(ENTRIES SHOWN Opens)

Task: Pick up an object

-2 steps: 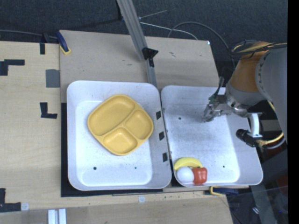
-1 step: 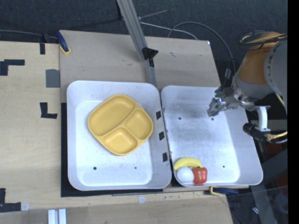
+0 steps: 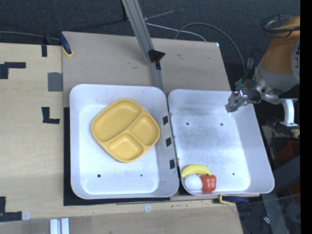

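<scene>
Camera view, banana curved crosswise, ends down

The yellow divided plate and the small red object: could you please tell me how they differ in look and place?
The yellow divided plate is large, flat and three-sectioned; the small red object is compact and far smaller. The plate lies alone mid-left bin; the red object sits at the right bin's near edge beside a white ball. Both rest untouched.

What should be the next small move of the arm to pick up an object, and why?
Probably travel the end effector toward the near left corner of the right bin. It hangs over that bin's far right edge, while the yellow piece, the white ball and the red piece sit clustered in that corner, well apart from it.
</scene>
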You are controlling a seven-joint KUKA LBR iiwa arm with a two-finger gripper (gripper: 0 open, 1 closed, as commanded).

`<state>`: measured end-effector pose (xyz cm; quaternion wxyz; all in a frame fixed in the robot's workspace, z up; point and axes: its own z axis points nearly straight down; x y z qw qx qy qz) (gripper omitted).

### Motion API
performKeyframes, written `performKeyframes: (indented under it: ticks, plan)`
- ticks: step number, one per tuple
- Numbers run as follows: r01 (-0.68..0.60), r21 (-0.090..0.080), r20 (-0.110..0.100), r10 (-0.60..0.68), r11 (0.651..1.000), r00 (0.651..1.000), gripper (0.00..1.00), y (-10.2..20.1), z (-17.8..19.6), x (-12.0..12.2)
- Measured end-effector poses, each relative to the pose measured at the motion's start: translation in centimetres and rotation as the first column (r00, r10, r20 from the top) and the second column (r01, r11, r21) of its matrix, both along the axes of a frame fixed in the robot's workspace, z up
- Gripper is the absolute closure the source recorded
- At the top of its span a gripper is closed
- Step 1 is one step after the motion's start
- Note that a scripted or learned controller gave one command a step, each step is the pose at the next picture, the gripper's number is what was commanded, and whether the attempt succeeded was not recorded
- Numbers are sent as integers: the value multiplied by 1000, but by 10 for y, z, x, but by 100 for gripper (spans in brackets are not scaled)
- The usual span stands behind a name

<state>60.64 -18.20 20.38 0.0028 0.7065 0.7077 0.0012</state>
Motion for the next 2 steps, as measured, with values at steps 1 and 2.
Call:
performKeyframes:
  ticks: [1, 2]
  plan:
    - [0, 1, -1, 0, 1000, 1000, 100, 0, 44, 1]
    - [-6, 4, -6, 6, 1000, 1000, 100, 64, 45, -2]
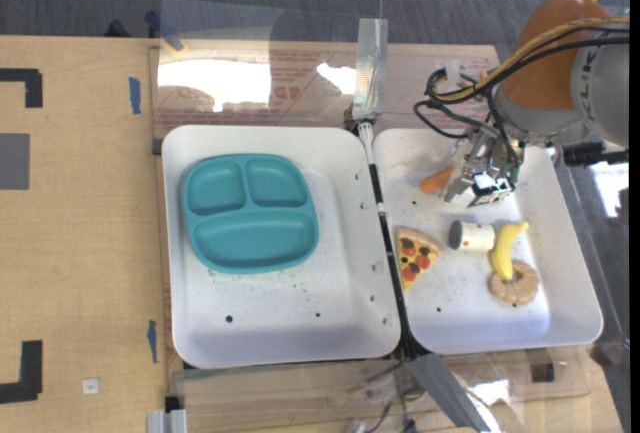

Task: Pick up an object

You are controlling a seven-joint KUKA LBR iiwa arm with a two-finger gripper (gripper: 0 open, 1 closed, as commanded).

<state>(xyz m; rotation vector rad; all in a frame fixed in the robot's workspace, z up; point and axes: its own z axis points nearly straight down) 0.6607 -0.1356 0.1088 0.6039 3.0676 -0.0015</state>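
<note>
The hand (478, 173) hangs low in the right bin (570, 321), just beside a small orange carrot-like piece (436, 183); how far open it is cannot be told (cables clutter it). The carrot piece looks light, stiff and slick, best pinched across its middle.

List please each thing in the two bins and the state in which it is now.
teal divided plate: flat in left bin, compartments bare
pizza slice: flat, at right bin's left wall
banana: lying, touching the doughnut
doughnut: flat
white cylinder: on its side
carrot: lying beside end effector
</note>
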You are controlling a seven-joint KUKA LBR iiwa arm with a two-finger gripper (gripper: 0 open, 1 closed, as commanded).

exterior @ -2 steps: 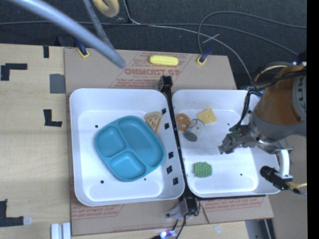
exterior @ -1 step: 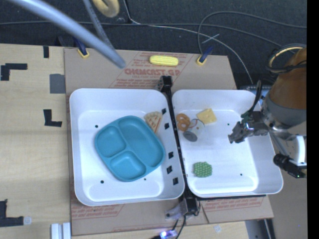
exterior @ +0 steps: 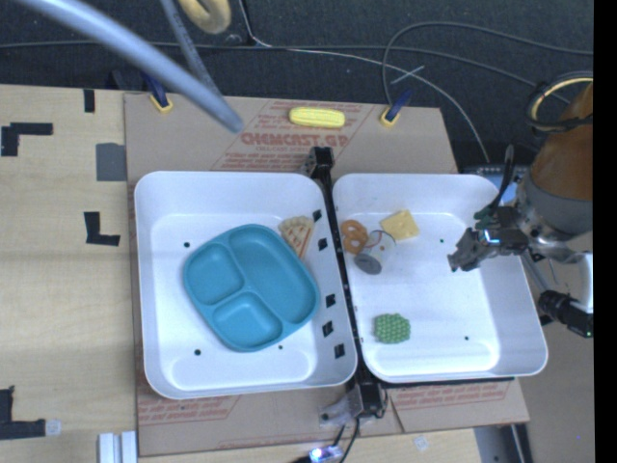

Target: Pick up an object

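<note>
- Desk: I log a pale wood surface with black tape marks, and a brown cardboard sheet laid under both bins.
- Left bin: white and shallow. It holds a blue divided plate, three compartments, lying flat near the middle.
- Item beside the plate: a tan wedge-shaped piece touching the plate's upper right edge, close to the wall shared by the bins.
- Right bin: white and shallow, set just beside the left bin.
- Right bin, upper left group: a brown pretzel-like ring, a small grey piece just below it, and a yellow wedge to their right. I read the three as near one another; whether they touch I cannot tell.
- Right bin, lower middle: a green bumpy round item, lying alone, well apart from the upper group.
- Outside the bins: a yellow corn-like item on the cardboard, above the bins' junction.
- Arm: enters from the right; orange band visible above the wrist.
- Gripper: dark, over the right bin's upper right area, near its right wall, well apart from every item. I cannot tell how its jaws stand, and I see nothing between them.
</note>
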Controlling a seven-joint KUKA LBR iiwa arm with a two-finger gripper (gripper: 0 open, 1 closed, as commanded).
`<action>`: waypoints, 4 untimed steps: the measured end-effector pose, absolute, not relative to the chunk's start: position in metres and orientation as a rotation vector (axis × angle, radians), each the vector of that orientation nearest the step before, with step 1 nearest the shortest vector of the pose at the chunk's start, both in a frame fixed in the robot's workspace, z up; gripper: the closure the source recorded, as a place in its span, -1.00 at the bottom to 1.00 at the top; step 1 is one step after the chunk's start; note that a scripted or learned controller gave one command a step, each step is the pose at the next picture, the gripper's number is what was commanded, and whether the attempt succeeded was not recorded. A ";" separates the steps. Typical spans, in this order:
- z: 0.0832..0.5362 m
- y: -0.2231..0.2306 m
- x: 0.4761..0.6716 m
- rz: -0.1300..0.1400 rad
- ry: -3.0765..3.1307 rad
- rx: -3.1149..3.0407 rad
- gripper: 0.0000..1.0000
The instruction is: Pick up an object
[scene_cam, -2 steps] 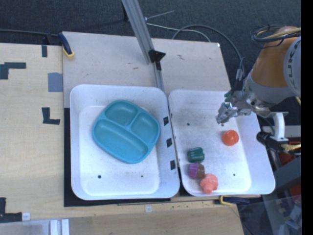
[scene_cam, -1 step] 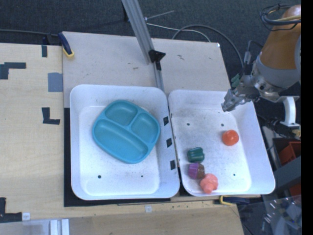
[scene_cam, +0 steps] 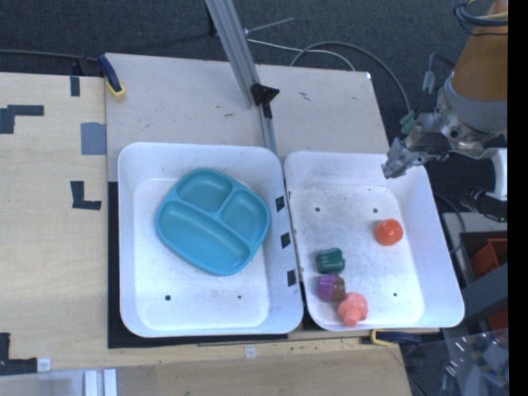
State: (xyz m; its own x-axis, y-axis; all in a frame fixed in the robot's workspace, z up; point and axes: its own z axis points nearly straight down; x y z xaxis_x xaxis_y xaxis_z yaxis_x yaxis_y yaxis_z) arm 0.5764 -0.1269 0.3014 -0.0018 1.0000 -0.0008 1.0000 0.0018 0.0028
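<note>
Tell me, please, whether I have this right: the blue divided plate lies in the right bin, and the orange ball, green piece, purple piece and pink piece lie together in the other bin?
Not quite: the camera view shows the blue divided plate in the left bin, not the right one. The orange ball, green piece, purple piece and pink piece do lie together in the other bin.

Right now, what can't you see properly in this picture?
- Gripper: small and dark over the right bin's top corner; the fingers blur together.
- Arm: cut off by the right and top edges.
- Purple toy: partly overlapped by the pink toy; its shape is unclear.
</note>
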 end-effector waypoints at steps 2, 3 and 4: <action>0.274 -0.016 0.568 -0.002 2.232 2.216 1.00; 0.253 0.036 0.558 -0.004 2.231 2.217 1.00; 0.251 0.093 0.557 -0.002 2.232 2.214 1.00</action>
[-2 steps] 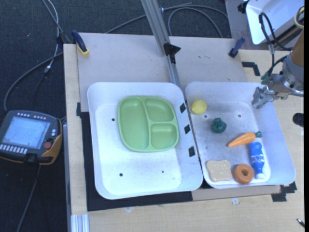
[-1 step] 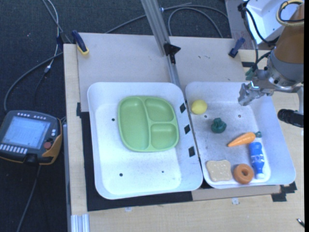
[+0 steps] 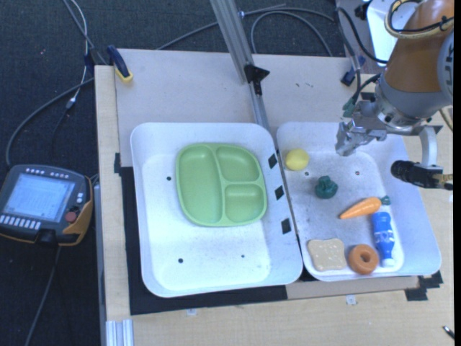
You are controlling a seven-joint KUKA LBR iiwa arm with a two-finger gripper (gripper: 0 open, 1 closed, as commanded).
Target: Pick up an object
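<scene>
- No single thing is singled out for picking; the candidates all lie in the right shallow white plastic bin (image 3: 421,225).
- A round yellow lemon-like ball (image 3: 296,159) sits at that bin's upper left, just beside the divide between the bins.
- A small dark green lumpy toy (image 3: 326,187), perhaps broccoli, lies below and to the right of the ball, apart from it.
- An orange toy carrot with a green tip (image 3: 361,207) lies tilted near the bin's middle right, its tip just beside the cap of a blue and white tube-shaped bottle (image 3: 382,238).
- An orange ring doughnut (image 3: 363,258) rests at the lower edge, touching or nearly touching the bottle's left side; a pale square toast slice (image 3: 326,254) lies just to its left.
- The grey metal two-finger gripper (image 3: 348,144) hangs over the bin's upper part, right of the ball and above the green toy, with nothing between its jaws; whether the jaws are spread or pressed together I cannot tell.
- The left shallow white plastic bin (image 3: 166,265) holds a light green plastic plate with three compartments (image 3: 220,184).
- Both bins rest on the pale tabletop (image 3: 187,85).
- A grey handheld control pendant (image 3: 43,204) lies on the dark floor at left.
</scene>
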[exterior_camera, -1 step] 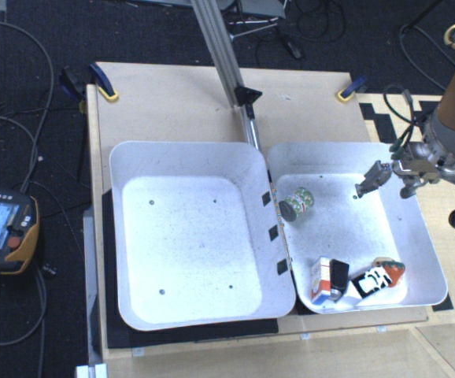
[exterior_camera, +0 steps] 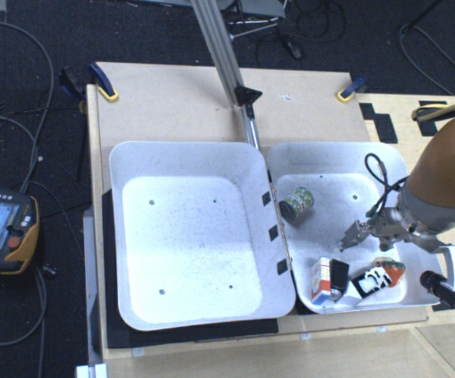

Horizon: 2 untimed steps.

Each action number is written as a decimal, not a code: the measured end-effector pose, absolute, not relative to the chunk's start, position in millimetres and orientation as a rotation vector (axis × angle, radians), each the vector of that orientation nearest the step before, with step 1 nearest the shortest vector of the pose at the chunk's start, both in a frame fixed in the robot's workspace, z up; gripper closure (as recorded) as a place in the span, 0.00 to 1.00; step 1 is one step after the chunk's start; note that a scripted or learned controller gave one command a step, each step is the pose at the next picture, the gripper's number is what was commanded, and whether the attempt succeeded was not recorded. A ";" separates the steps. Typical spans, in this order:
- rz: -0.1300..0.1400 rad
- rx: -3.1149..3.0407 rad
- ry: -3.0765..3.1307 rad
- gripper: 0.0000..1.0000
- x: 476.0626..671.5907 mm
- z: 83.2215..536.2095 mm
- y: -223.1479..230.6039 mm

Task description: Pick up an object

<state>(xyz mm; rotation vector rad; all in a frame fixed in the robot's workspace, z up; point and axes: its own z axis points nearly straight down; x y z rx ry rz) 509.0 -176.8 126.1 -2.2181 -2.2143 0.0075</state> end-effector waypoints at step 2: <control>-0.006 -2.225 -2.225 1.00 498.0 101.0 -118.5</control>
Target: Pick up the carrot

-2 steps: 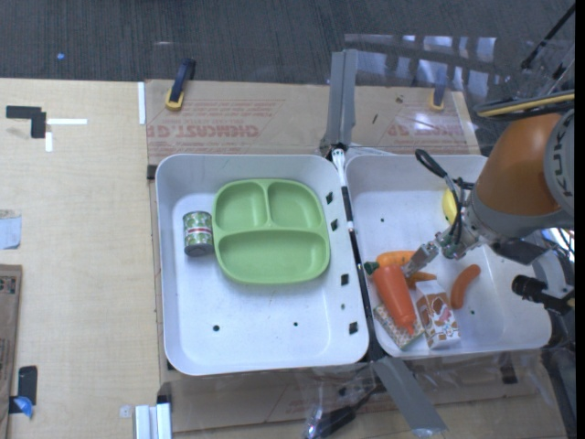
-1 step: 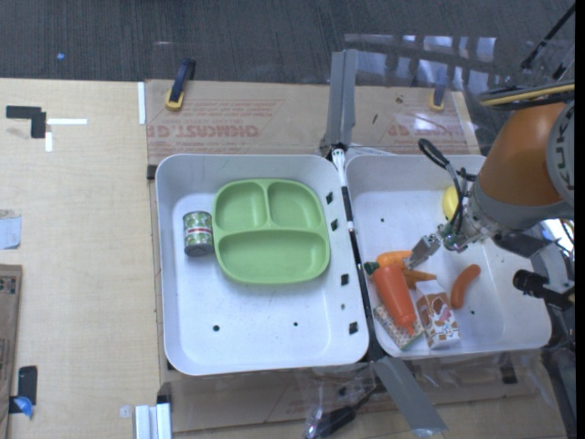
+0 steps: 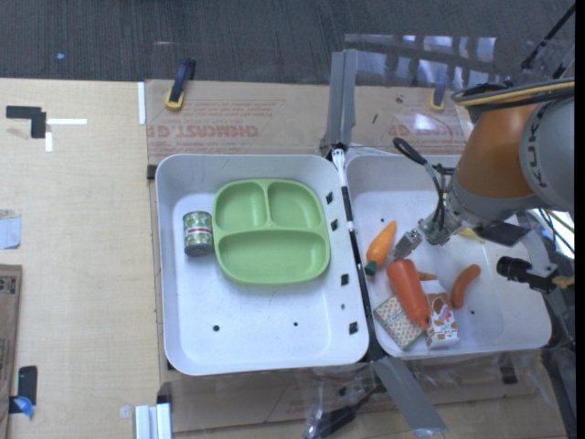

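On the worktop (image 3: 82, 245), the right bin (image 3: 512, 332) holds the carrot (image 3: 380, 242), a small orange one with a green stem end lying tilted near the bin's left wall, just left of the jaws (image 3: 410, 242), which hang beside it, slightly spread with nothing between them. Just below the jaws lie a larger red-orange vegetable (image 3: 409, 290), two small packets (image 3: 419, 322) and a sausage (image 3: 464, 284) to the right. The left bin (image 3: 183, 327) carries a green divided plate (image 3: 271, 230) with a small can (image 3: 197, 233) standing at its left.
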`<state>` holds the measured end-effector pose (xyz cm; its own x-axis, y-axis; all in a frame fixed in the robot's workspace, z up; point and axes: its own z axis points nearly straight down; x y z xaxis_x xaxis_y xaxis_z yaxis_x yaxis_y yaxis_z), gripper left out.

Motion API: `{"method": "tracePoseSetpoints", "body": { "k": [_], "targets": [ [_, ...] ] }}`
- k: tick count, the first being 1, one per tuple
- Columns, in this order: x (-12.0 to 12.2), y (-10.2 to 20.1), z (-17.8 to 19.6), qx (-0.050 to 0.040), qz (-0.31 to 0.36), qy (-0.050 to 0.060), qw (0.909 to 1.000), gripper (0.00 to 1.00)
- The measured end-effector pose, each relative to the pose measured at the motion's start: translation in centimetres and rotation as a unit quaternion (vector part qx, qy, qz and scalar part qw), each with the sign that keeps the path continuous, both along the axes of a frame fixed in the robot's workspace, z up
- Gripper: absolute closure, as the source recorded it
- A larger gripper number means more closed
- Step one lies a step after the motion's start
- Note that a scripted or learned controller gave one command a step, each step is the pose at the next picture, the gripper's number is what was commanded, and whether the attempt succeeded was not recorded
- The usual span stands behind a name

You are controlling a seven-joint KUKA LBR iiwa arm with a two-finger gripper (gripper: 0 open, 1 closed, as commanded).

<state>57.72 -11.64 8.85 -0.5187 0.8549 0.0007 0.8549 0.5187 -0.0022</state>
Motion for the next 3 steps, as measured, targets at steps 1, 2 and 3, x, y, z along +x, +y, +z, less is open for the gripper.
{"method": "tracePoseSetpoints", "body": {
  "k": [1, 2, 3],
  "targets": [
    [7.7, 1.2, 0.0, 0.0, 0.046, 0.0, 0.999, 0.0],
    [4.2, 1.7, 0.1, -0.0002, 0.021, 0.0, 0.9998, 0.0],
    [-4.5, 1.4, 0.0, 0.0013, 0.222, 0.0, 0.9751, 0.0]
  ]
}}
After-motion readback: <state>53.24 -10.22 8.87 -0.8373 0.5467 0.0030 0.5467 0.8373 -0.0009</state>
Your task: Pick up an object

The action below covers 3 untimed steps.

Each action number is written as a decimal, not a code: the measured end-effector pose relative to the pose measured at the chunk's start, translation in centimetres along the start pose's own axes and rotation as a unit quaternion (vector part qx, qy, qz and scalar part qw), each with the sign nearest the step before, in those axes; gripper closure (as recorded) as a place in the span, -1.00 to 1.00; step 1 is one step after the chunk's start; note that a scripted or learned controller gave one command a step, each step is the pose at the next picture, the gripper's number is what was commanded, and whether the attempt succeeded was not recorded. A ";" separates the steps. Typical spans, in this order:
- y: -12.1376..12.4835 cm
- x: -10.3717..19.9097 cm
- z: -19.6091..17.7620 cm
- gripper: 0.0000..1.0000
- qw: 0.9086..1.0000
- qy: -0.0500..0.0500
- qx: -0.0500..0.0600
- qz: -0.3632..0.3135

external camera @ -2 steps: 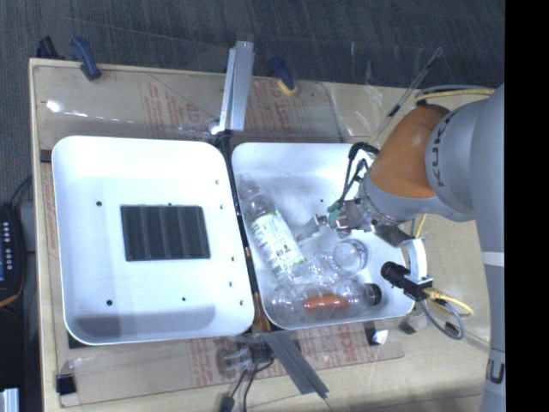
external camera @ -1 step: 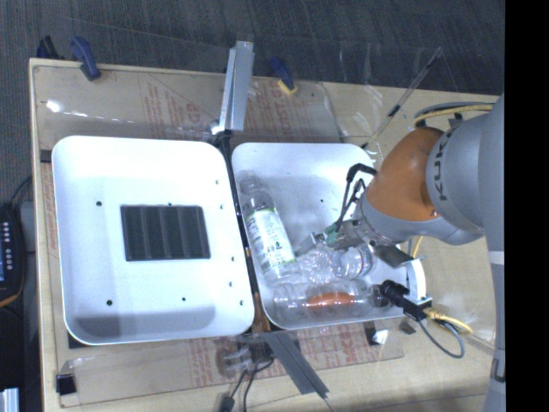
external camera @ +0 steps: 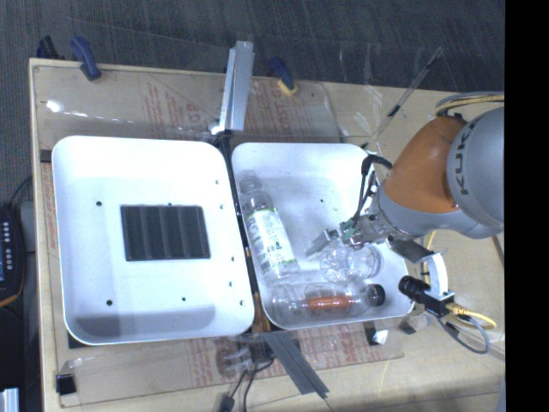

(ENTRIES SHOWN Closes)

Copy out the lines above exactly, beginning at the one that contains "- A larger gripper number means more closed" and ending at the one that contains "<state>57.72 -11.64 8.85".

■ **RESPONSE BELOW**
- A larger gripper number means more closed
- Step one lies a step after the motion's start
- Note that a scripted or learned controller gave one command a step, each step is the pose at the next picture, the gripper's number is what was commanded, and whether the attempt succeeded was not recorded
- The usual span stands behind a name

You are controlling a seven-joint KUKA LBR iiwa arm with a two-finger gripper (gripper: 0 open, 1 closed, as commanded).

<state>57.72 -11.64 8.85 -0.5187 0.8549 0.0007 0.8549 0.5187 -0.0022</state>

Output for the exercise is complete.